**What is expected**
Without reproducing any picture, copy the records word for word.

+++ Dataset entries

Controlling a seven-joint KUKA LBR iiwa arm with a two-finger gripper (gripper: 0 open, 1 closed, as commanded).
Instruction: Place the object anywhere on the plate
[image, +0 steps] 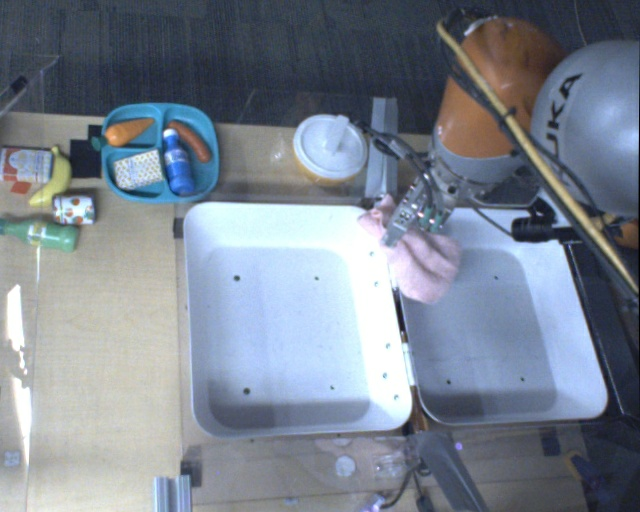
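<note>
Bench front (100, 400): pale wood-look top, bare along the near edge; small clear bits of hardware lie below the bins.
Left bin (290, 320): shallow white plastic tray with rounded corners and a few small dark holes in its floor; the low walls look meant to stop things sliding off.
Right bin (520, 350): the same kind of tray, set edge to edge with the left one so the arm can work across both.
Cloth (425, 262): the likely object of the task, a soft pink, fuzzy lump, bunched and drooping, at the far left of the right bin, spilling toward the seam between the bins. Whether it hangs clear or rests on the floor I cannot tell.
Gripper (412, 215): small, dark, tilted, directly over the cloth's top and touching or nearly touching it. Its grip is hidden, so I cannot tell whether it has the cloth.
Arm (500, 90): smooth grey shell with an orange band, reaching in from the right; cables run along it.
Cup (330, 148): round, white lid on a yellow body, behind the bins.
Plate (160, 150): blue, divided, well apart from the cloth, far left; it holds toy food and a small blue bottle. Judged the goal; the carry is not yet made.
Toys (45, 190): banana, can, green bottle, small box, all hard plastic, parked at the left edge.
</note>
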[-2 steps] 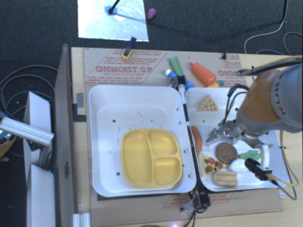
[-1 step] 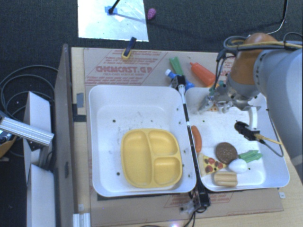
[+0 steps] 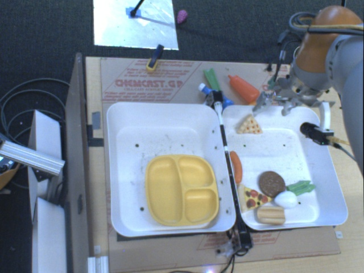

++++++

**Written answer**
Controlling a seven-joint KUKA LBR iiwa arm with a two-finger gripper (gripper: 0 open, 1 closed, as commanded).
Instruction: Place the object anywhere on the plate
[image, +0 steps] 
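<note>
Bench front (100, 400): pale wood-look top, bare along the near edge; small clear bits of hardware lie below the bins.
Left bin (290, 320): shallow white plastic tray with rounded corners and a few small dark holes in its floor; the low walls look meant to stop things sliding off.
Right bin (520, 350): the same kind of tray, set edge to edge with the left one so the arm can work across both.
Cloth (425, 262): the likely object of the task, a soft pink, fuzzy lump, bunched and drooping, at the far left of the right bin, spilling toward the seam between the bins. Whether it hangs clear or rests on the floor I cannot tell.
Gripper (412, 215): small, dark, tilted, directly over the cloth's top and touching or nearly touching it. Its grip is hidden, so I cannot tell whether it has the cloth.
Arm (500, 90): smooth grey shell with an orange band, reaching in from the right; cables run along it.
Cup (330, 148): round, white lid on a yellow body, behind the bins.
Plate (160, 150): blue, divided, well apart from the cloth, far left; it holds toy food and a small blue bottle. Judged the goal; the carry is not yet made.
Toys (45, 190): banana, can, green bottle, small box, all hard plastic, parked at the left edge.
</note>
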[-2 steps] 
[-1 step] 
[+0 steps] 

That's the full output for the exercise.